» Task description
List each line of the data that holds the string "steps", please.
- Opening Delimiter -
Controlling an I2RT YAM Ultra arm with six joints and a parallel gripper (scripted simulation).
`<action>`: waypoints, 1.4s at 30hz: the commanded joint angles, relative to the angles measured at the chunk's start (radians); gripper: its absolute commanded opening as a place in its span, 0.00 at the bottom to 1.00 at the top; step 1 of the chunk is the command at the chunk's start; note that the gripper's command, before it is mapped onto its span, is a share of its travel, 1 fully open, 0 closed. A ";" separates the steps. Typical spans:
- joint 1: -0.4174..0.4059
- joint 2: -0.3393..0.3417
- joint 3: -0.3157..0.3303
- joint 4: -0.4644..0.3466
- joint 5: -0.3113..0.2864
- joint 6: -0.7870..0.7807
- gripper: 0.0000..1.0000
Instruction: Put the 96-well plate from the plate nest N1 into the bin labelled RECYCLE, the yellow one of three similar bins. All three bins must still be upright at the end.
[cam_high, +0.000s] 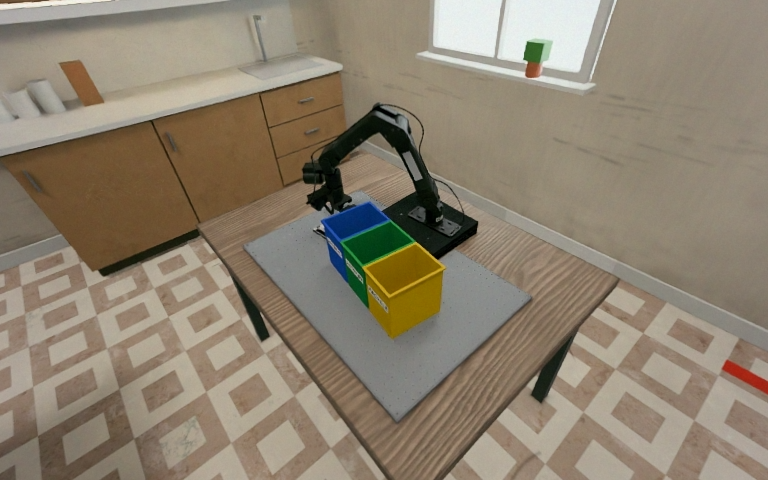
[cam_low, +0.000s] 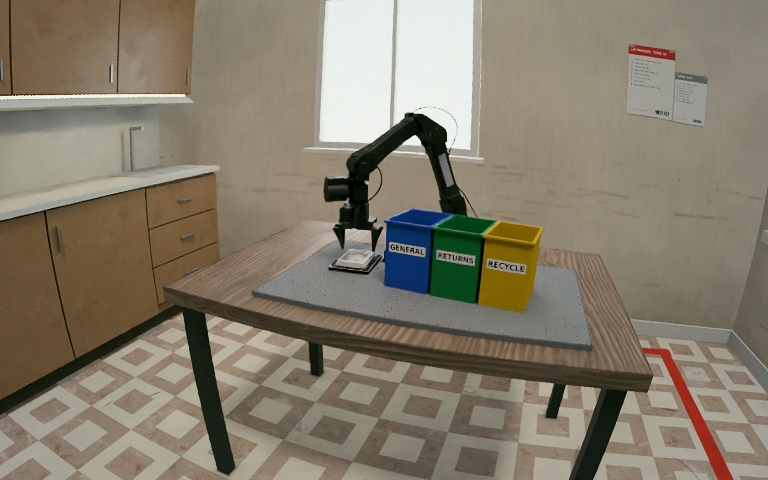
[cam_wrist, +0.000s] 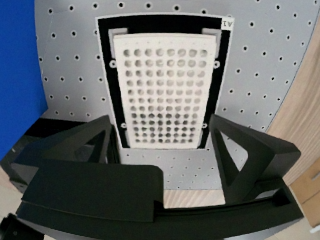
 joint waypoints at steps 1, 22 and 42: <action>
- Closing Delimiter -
» Result
`<action>`: waypoints, 1.4s at 30hz: the commanded joint angles, relative to the angles measured at the chunk's start (radians); gripper: its absolute commanded opening as a place in its span, 0.00 at the bottom to 1.00 at the top; step 1 of the chunk is the command at the chunk's start; note that the gripper's command, before it is mapped onto its span, is a share of its travel, 1 fully open, 0 closed. A ";" separates the steps. Typical spans:
 joint waypoints at steps 1, 22 and 42: <action>

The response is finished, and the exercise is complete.